Test 1: The fasting blood glucose test – blood glucose is taken before you eat in the morning.

Good to know

Normal3.9 to 5.5 mmols/l
Prediabetic or Impaired Glucose Tolerance5.6 to 7.0 mmol/l
DiabeticMore than 7.0 mmol/l

Test 2: HbA1c test. The HbA1c levels determine your blood sugar control over time.

Good to know

NormalLess than 6%
Diabetic6.5% or more

3. Blood pressure

It’s hard to believe but in South Africa more than one in three adults live with high blood pressure.

What is blood pressure?

Blood pressure is the pressure of blood in your arteries – the blood vessels that carry blood away from your heart.

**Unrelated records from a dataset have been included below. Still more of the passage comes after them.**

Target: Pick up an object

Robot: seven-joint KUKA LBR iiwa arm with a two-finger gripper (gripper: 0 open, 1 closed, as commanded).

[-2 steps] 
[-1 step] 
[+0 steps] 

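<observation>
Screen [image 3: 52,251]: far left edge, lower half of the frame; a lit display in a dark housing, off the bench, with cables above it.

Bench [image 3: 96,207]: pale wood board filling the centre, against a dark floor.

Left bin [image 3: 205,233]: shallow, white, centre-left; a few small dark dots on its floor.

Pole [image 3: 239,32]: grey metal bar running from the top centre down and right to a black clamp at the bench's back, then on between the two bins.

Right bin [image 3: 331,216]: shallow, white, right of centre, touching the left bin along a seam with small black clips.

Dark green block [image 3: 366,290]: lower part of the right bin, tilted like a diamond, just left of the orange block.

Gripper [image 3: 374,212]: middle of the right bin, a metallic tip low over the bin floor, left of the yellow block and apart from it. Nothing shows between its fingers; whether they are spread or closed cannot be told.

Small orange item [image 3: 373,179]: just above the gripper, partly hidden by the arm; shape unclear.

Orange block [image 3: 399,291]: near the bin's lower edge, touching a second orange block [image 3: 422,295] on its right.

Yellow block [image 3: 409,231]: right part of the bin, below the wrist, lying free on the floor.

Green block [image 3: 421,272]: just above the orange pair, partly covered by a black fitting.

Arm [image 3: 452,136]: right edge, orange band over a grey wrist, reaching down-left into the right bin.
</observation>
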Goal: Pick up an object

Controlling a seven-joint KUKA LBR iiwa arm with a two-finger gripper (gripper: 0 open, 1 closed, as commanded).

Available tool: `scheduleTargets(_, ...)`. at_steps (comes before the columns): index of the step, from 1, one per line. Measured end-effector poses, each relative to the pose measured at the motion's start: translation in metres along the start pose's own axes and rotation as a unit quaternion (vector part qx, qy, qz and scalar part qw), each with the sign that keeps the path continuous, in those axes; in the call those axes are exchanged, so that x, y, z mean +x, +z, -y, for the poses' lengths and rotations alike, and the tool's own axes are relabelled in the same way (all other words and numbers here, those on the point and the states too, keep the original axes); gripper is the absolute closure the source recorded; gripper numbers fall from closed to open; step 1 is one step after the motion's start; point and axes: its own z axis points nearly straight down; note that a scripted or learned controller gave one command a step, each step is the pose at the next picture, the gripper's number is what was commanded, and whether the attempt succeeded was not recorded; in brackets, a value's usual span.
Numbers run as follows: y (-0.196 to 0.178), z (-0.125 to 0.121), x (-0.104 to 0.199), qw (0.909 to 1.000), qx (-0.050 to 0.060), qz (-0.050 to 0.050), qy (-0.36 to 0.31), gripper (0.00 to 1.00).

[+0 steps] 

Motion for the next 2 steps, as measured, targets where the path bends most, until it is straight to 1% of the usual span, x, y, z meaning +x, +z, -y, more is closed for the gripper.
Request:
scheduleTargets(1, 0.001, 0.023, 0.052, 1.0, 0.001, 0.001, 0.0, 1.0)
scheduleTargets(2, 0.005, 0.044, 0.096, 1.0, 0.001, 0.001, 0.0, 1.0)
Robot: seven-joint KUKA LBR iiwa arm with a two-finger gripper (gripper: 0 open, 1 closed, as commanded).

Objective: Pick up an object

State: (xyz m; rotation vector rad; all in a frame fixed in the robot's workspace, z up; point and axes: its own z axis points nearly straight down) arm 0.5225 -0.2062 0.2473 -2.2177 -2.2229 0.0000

The blood pressures numbers mean the following: The first (or top) number is your systolic blood pressure. It is the highest level your blood pressure reaches when your heart beats. The bottom figure is your diastolic blood pressure and is the lowest pressure exerted as your heart relaxes between beats.

What is high blood pressure?

High blood pressure or hypertension is when blood pressure stays elevated over time. Hypertension is often known as the ’silent killer', since nearly 33% of people who have it, don’t know it. The only way to know if you have high blood pressure is to have yours measured.

Good to know

Normal120/80 to 129/84
Upper end of Normal130/85 to 139/89
Mild hypertension140/90 to 159/99
Moderate hypertension160/100 to 179/109
Severe hypertensionMore than 180/110

If your blood pressure is too high, it puts extra strain on your arteries (and your heart) and if it’s not treated, hypertension can cause kidney failure, eye problems, heart disease and stroke.

Lee Callakoppen, Principal Officer of Bonitas Medical Fund, says, "When you consider that one in every three people in South African has high blood pressure and every eight minutes one South African has a heart attack, it makes sense that we have our blood pressure taken regularly either at your local pharmacy, your clinic or when you visit your GP."

He urges all South Africans to be proactive and take control of their health by getting an annual wellness test done. "Knowing your numbers will help you manage your health better and making sure your lifestyle diseases are under control, especially during these difficult times."

Bonitas has created Covid-19 Hub on their website to help ensure that South Africans are updated on the pandemic. In addition, the Fund has taken great strides to ensure that their members receive the care and support they need during this time by providing high-risk members with chronic conditions, such as diabetes and hypertension, with hand sanitiser. This will be delivered to them with the chronic medication.

Bonitas has also established a fast-reaction unit within their call centre to ensure that members concerned about contracting Covid-19 are able to get the advice and support they need. The fast-reaction unit has also proactively assisted members who have needed to self-isolate or tested positive. As an added bonus, the Fund’s virtual care initiative, available on the Bonitas mobile app, allows members and non-members to consult with a GP from their home.

"The Covid-19 pandemic has placed the world in a vulnerable position. We are committed to acting in the best interests of our members at all times and are taking key measures to ensure they are supported during this time," Callakoppen said.